___ LISTED RECORDS ___

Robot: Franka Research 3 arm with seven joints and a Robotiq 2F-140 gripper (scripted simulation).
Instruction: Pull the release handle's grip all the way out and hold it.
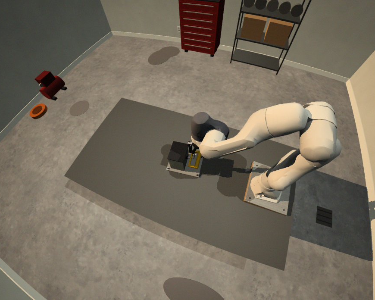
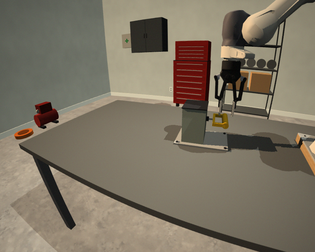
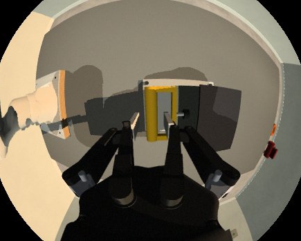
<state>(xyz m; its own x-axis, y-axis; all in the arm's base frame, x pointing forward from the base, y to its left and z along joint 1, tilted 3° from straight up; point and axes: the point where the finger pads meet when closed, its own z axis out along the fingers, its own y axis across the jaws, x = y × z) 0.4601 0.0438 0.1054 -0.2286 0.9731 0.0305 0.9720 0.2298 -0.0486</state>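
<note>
Right now the baseplate is 90 mm ahead of my hand, 20 mm to the left of it and 160 mm below it.
</note>
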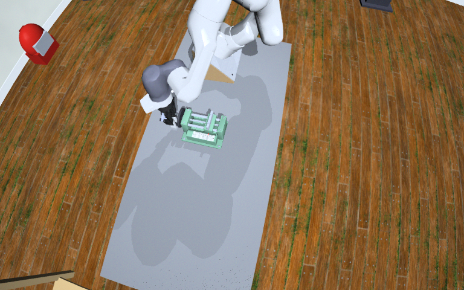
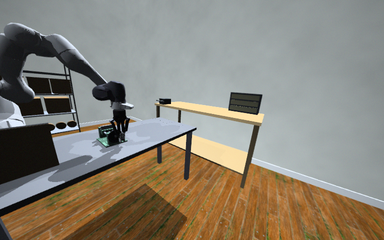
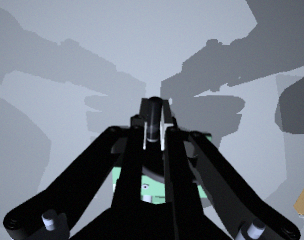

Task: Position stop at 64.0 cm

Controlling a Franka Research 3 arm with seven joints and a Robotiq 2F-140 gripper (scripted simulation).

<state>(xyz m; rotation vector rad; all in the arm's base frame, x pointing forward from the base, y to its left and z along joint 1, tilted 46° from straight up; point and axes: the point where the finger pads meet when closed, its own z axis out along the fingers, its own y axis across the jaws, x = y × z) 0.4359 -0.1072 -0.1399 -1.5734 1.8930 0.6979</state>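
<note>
Right now the dark handwheel is 2 cm to the left of my hand and 1 cm below it. From my hand the other things lie so: stop carriage 18 cm to the left, 2 cm above, 1 cm ahead.
</note>
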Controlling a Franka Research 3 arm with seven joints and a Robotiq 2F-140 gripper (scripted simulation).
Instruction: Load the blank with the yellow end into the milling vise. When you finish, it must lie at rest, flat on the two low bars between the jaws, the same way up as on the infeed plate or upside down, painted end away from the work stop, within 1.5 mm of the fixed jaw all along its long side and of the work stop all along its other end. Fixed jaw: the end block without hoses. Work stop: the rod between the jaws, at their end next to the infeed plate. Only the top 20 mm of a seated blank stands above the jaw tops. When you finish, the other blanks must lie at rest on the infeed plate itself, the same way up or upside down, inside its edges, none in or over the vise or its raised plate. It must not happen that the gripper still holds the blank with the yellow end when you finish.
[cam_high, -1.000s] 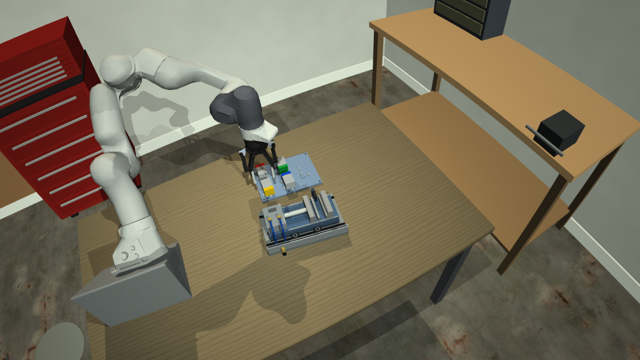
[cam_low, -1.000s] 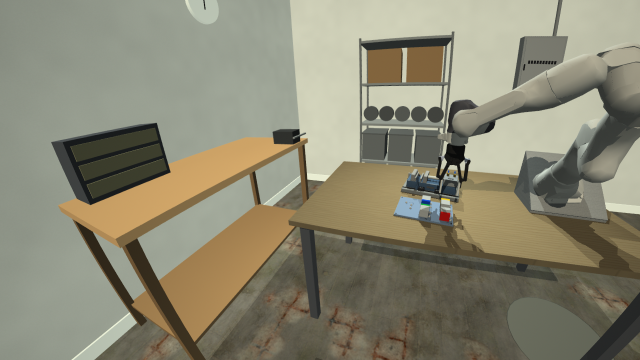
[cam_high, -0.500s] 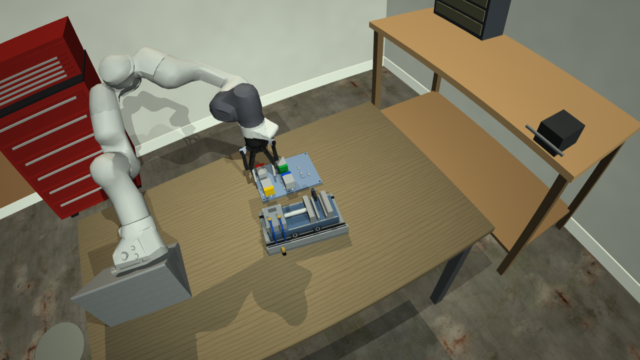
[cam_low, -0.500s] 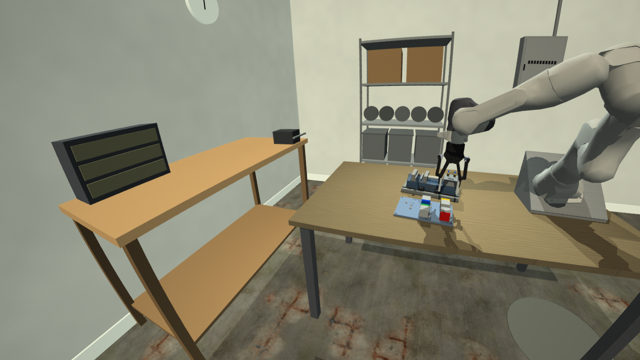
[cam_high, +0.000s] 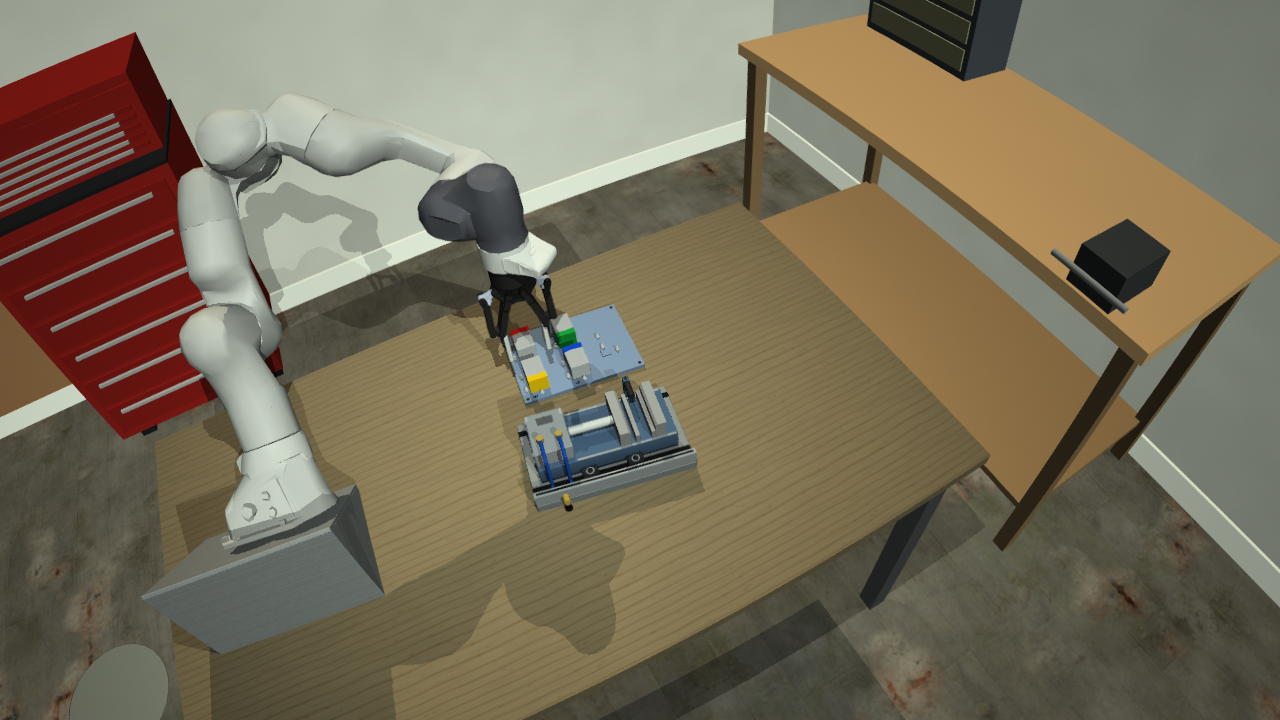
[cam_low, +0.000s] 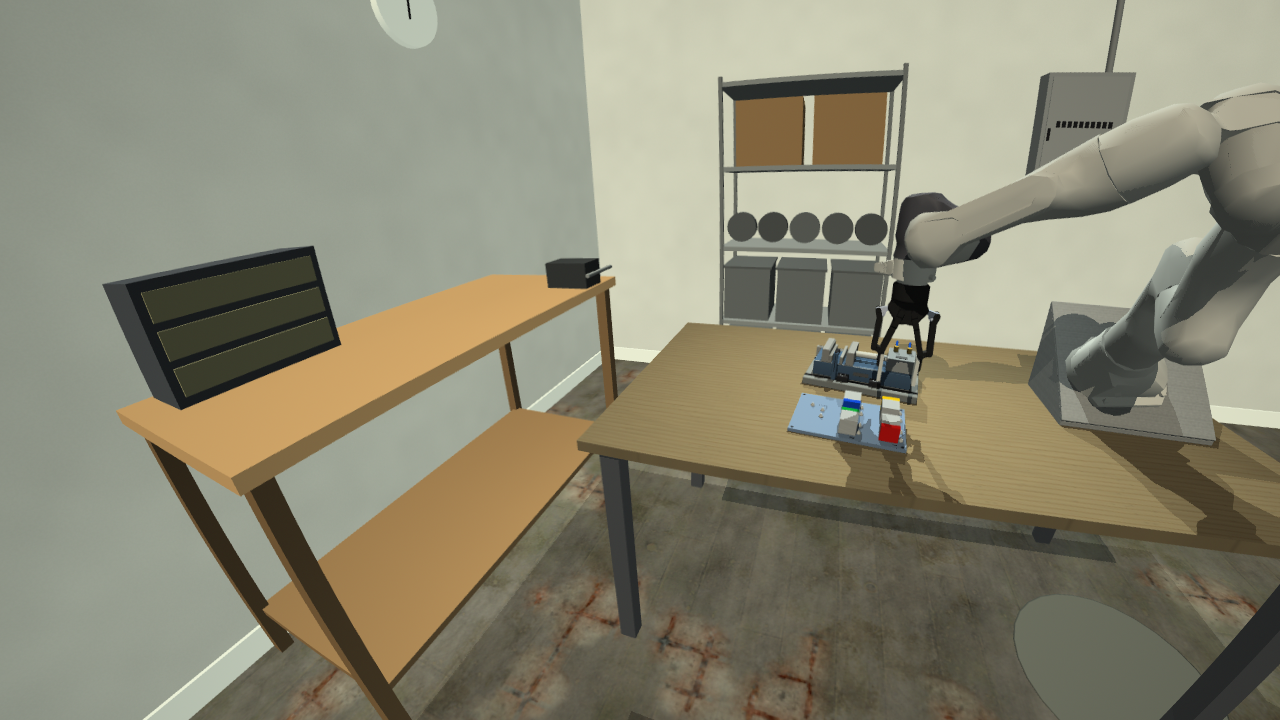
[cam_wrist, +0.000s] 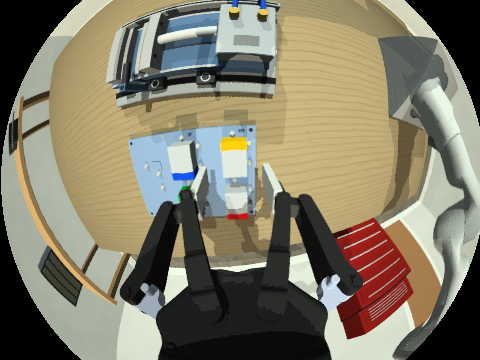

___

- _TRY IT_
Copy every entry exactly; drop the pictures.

- _RESPONSE AREA_
Robot: Franka Research 3 arm with seven joints and a Robotiq 2F-140 gripper (scripted simulation).
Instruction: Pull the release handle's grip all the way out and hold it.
<state>(xyz m; its own x-axis, y-axis; all in the arm's base frame, x pointing forward from the base, y to its left and z along joint 1, tilted 3° from straight up; point and axes: the point where the finger pads meet when closed, its own z axis out along the fingers, its own y axis across the jaws, x = y × z) 0.4601 0.0438 0.1054 -0.2286 0.9731 0.0305 0.9720 0.2298 -0.0486</state>
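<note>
Right now the baseplate is 90 mm ahead of my hand, 20 mm to the left of it and 160 mm below it.
</note>
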
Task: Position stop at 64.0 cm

Controlling a Franka Research 3 arm with seven joints and a Robotiq 2F-140 gripper (scripted simulation).

<state>(xyz m; rotation vector rad; all in the arm's base frame, x pointing forward from the base, y to its left and z along joint 1, tilted 46° from straight up; point and axes: the point where the finger pads meet when closed, its own z axis out along the fingers, its own y axis across the jaws, x = y × z) 0.4359 -0.1072 -0.1399 -1.5734 1.8930 0.6979</state>
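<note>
Right now the dark handwheel is 2 cm to the left of my hand and 1 cm below it. From my hand the other things lie so: stop carriage 18 cm to the left, 2 cm above, 1 cm ahead.
</note>
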Controlling a Franka Research 3 arm with seven joints and a Robotiq 2F-140 gripper (scripted simulation).
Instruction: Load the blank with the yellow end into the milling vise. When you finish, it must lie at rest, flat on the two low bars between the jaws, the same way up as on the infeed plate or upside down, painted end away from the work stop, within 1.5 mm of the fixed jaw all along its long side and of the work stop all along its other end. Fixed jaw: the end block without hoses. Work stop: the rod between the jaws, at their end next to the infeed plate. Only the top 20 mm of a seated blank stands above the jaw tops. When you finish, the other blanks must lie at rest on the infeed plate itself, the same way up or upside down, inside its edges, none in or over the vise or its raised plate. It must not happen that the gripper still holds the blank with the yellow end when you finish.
[cam_high, -1.000s] 
[cam_low, -1.000s] 
[cam_high, -0.500s] 
[cam_low, -0.500s] 
[cam_high, +0.000s] 
[cam_low, +0.000s] 
[cam_wrist, +0.000s] 

Nothing remains to be added to this answer.